Exercise instructions: Work through the data line by line, gathering every line that has the word "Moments".

====================

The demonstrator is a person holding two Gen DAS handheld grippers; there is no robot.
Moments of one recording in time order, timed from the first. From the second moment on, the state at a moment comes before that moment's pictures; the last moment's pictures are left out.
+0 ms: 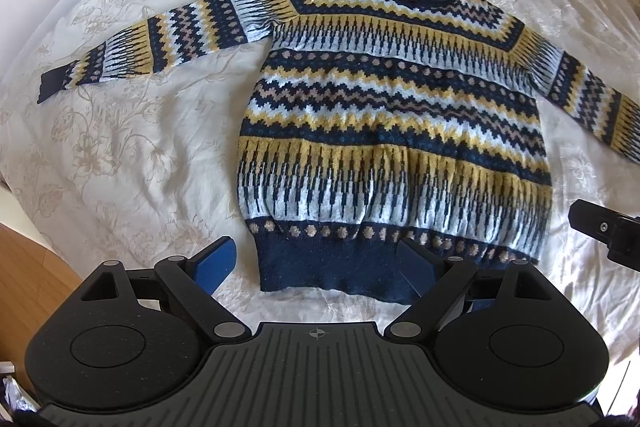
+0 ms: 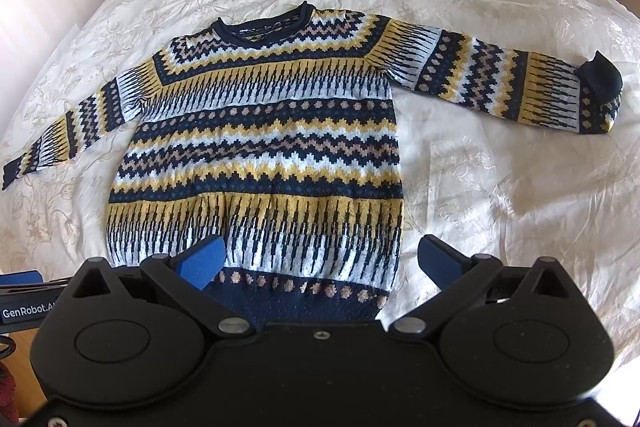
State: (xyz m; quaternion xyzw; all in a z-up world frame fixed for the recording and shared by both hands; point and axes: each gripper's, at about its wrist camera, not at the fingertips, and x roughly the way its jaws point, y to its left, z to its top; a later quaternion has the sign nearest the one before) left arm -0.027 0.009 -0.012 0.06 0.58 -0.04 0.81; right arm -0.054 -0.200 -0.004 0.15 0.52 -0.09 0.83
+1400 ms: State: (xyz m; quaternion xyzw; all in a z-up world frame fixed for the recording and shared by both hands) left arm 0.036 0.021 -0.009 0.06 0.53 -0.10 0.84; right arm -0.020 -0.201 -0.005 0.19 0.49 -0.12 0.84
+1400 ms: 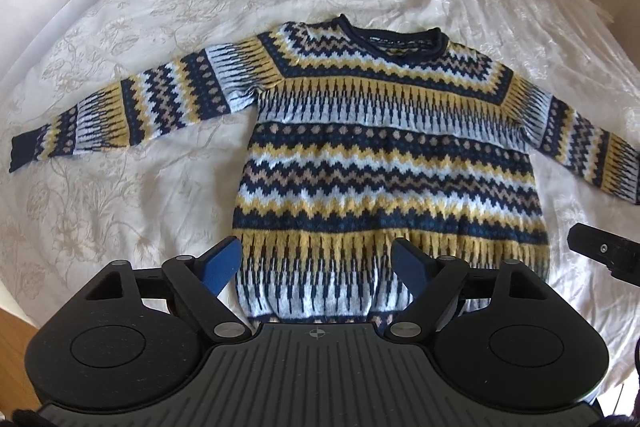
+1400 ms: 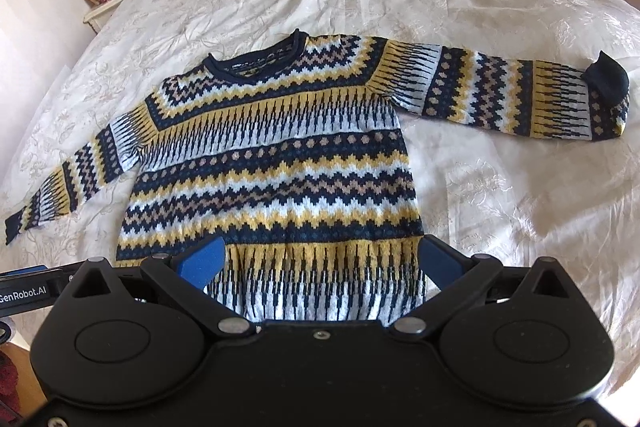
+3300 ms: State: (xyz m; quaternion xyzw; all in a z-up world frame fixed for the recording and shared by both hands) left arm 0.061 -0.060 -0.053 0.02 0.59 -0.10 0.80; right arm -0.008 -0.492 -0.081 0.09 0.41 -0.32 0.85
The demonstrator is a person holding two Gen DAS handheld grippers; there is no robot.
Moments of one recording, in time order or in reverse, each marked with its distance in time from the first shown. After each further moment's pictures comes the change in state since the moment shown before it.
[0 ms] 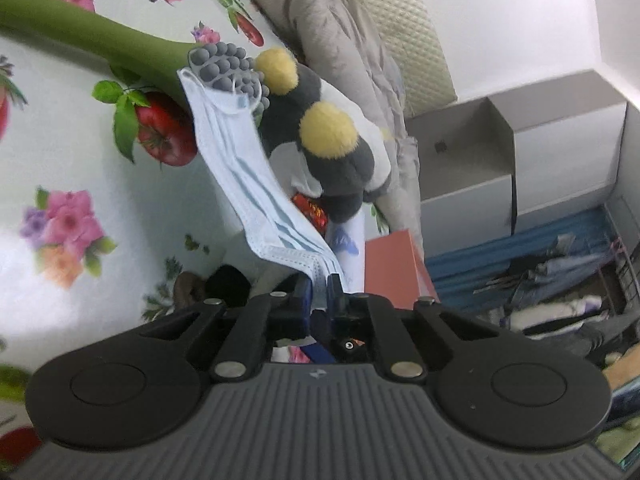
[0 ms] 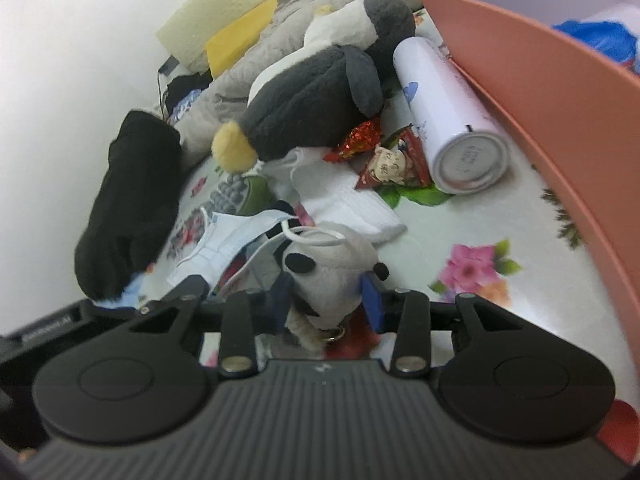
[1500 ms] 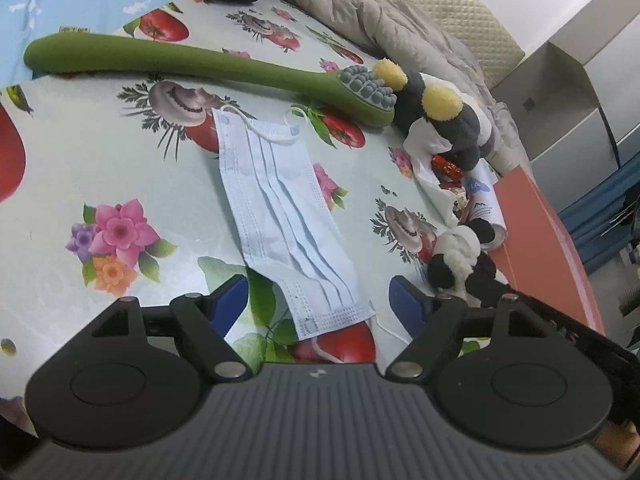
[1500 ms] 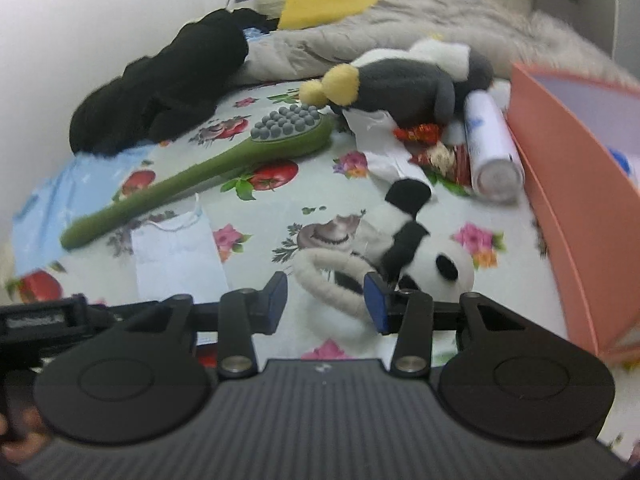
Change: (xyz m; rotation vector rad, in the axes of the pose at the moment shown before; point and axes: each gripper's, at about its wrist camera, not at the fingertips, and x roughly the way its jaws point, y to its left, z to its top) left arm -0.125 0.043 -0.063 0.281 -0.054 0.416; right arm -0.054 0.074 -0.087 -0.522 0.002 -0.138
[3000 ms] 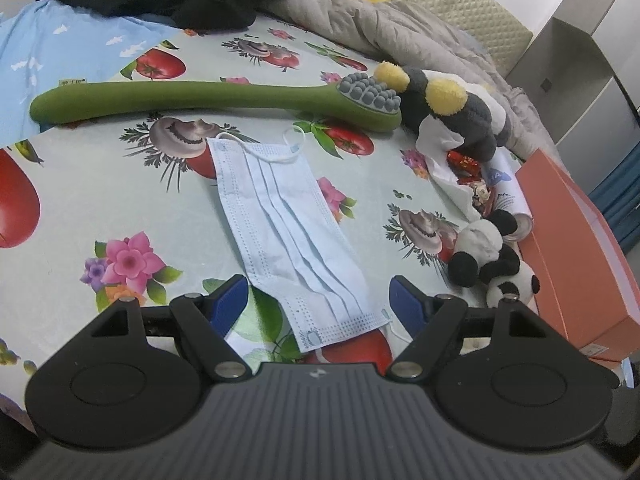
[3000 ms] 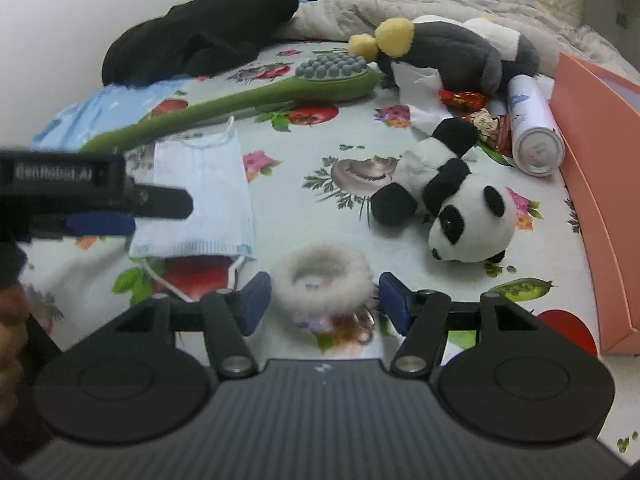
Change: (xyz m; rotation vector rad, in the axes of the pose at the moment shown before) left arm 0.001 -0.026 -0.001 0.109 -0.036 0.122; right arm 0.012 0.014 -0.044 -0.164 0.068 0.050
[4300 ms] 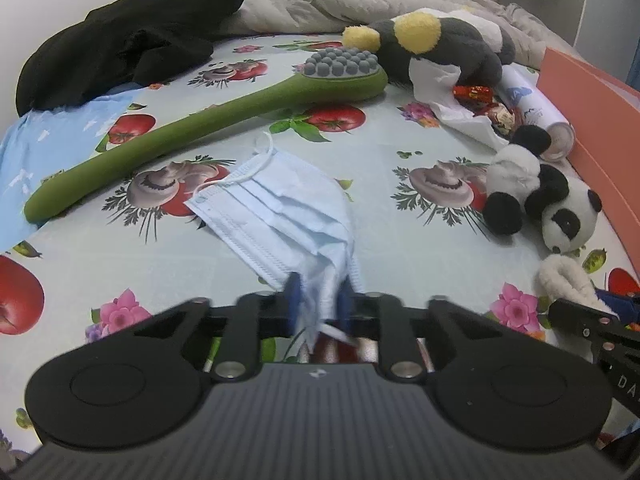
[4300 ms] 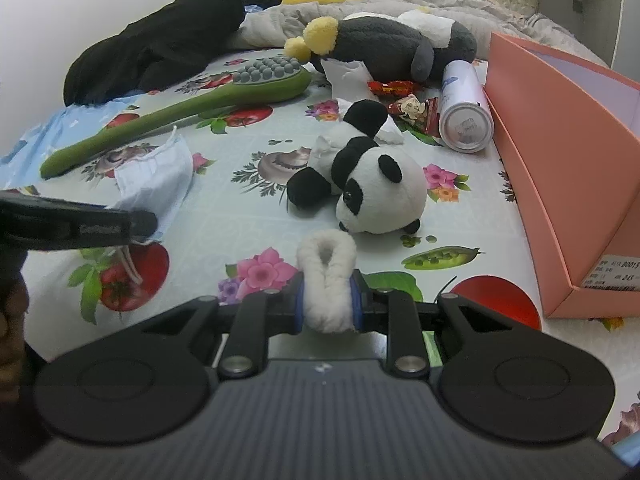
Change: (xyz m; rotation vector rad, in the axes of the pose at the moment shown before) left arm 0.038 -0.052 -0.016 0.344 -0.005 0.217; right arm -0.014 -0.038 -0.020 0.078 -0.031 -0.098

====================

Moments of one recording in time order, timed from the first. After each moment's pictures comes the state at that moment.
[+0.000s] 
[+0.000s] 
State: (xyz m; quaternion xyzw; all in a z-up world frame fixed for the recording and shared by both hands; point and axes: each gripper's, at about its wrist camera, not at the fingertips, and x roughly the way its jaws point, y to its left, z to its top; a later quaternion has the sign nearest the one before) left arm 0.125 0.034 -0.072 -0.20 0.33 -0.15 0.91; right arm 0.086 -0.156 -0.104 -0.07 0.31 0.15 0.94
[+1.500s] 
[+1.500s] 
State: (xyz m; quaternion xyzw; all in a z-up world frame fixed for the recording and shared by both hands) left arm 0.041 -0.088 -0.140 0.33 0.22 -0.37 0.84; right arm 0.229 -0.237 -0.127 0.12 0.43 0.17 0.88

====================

Exercise answer:
Moments of one recording in time order, timed from the first. From the second moment on, the state at a moment comes before that moment's pictures; the last moment's pictures are left out.
Moments of one recording, in time order or in reverse, each marked with its distance in time from the first shown. After each further moment's pictures comes the change in state since the moment shown before it.
Moments of one recording in time order, timed from the first. After each moment's pictures comes the state at that moment.

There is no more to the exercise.